Activity> All lines below containing the string "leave" are to be copied.

------------------------------------

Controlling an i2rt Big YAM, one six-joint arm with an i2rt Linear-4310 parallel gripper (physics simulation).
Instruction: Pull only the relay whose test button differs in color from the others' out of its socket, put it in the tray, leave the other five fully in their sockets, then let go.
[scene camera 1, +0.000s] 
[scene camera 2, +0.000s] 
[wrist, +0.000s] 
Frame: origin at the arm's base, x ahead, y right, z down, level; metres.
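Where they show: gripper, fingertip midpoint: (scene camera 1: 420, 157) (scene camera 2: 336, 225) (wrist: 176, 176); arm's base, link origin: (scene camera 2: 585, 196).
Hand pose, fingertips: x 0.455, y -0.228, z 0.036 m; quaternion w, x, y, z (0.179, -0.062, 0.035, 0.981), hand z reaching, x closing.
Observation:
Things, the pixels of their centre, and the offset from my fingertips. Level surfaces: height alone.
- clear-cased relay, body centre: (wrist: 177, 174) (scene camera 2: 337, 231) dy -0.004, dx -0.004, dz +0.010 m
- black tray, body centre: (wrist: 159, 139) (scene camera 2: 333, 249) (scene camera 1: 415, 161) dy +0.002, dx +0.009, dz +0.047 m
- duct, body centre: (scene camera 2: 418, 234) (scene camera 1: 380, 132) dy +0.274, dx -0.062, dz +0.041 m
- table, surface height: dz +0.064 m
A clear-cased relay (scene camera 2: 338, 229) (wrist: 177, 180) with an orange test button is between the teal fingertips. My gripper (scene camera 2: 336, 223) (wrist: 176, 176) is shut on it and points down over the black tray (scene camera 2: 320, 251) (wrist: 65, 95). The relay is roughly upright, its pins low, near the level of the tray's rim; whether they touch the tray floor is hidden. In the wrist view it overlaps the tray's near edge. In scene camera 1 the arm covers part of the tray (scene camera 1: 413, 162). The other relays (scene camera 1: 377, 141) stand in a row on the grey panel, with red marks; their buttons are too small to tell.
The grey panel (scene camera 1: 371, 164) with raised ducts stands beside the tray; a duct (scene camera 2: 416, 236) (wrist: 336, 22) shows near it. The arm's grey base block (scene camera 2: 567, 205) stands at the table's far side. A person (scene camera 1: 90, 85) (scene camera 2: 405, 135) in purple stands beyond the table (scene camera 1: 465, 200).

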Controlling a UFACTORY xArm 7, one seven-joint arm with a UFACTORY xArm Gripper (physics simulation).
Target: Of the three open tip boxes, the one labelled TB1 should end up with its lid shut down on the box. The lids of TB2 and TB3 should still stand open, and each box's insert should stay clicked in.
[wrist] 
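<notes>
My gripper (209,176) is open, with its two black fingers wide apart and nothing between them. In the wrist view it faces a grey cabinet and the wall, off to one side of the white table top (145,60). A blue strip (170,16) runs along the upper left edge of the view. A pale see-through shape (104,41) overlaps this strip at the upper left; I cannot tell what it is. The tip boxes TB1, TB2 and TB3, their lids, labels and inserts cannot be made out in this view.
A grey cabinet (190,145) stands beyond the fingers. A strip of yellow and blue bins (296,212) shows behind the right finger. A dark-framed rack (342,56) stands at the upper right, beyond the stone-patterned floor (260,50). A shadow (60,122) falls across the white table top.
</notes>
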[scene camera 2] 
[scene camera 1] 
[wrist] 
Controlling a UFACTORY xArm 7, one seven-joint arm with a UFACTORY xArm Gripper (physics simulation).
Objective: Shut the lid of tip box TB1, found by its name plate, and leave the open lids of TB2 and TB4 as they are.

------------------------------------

Response for this exercise>
Instruction: Pull only the relay whose test button differs in color from the others' out of its socket, put it in the tray, leave the other five fully in their sockets, then let go.
Objective: Shut the lid of tip box TB1, found by its name plate, and leave the open lids of TB2 and TB4 as they are.

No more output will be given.